Segment Start: AVAILABLE DATA

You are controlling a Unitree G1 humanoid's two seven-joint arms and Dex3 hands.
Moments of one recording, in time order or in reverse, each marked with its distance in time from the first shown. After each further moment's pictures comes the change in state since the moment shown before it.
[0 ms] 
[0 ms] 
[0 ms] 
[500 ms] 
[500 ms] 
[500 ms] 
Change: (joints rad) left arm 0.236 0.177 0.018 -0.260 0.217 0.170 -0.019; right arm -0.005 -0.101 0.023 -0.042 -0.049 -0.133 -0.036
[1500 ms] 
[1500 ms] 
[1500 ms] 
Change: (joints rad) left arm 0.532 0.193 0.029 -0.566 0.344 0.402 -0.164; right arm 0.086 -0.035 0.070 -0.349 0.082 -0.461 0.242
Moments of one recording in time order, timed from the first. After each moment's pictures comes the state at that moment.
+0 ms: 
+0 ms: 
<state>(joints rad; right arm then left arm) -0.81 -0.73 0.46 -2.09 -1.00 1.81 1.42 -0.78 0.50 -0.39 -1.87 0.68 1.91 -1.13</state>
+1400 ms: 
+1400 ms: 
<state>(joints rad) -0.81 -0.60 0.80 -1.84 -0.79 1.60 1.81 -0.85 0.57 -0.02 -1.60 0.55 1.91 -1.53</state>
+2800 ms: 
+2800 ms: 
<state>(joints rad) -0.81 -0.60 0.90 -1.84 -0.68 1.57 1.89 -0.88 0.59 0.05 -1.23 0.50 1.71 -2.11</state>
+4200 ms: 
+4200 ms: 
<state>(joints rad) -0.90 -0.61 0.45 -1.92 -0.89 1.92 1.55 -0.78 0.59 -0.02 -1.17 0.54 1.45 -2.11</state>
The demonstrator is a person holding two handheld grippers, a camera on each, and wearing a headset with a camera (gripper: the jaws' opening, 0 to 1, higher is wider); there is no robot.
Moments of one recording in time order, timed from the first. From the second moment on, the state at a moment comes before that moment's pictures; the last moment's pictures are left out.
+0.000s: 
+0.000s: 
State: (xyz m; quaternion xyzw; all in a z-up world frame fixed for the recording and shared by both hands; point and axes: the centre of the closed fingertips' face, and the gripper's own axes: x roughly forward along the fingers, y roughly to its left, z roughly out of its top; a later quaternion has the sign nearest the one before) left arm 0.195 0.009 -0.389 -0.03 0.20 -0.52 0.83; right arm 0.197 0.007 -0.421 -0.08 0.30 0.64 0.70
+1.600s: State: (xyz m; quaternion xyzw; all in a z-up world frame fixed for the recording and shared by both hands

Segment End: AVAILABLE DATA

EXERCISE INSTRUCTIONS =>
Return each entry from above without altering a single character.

TASK RESPONSE =>
You are controlling a Unitree G1 humanoid's two seven-joint arms and Dex3 hands.
Moments of one recording, in time order or in reverse, each marked with its distance in time from the first shown. After each further moment's pictures comes the change in state since the moment shown before it.
[0 ms] 
[0 ms] 
[0 ms] 
[500 ms] 
[500 ms] 
[500 ms] 
Change: (joints rad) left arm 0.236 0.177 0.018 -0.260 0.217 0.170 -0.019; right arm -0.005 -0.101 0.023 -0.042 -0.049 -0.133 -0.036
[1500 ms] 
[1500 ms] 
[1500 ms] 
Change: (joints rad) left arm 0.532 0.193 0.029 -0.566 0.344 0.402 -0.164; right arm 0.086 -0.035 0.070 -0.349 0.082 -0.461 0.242
Moments of one recording in time order, timed from the first. After each moment's pictures comes the state at that moment.
+0 ms: 
+0 ms: 
<state>(joints rad; right arm then left arm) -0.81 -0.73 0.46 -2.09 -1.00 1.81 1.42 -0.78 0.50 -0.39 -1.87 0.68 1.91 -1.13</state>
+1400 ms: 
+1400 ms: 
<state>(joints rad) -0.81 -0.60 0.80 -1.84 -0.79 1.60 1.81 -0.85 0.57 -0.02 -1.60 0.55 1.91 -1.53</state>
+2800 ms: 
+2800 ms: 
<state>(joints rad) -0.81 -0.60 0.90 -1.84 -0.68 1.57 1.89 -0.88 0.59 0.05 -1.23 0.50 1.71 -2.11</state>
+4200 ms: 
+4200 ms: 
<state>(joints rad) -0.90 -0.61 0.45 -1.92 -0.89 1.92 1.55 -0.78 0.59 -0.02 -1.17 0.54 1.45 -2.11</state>
The demonstrator is a person holding two handheld grippers, a camera on each, and wearing a headset with a camera (gripper: the jaws' opening, 0 to 1, higher is wider); there is no robot.
Moments of one recording in time order, timed from the first. From the second moment on, the state at a moment comes before that moment's pictures; the last moment's pictures are left out.
+0.000s: 
+0.000s: 
State: (xyz m; quaternion xyzw; all in a z-up world frame fixed for the recording and shared by both hands; point and axes: the centre of the closed fingertips' face, and the gripper's own axes: x roughly forward along the fingers, y roughly to its left, z roughly out of its top; a later quaternion has the sign nearest the one before) left arm 0.195 0.009 -0.389 -0.03 0.20 -0.52 0.83; right arm 0.197 0.007 -0.421 -0.08 0.30 0.64 0.70
+1.600s: State: (xyz m; quaternion xyzw; all in a z-up world frame fixed for the recording and shared by both hands

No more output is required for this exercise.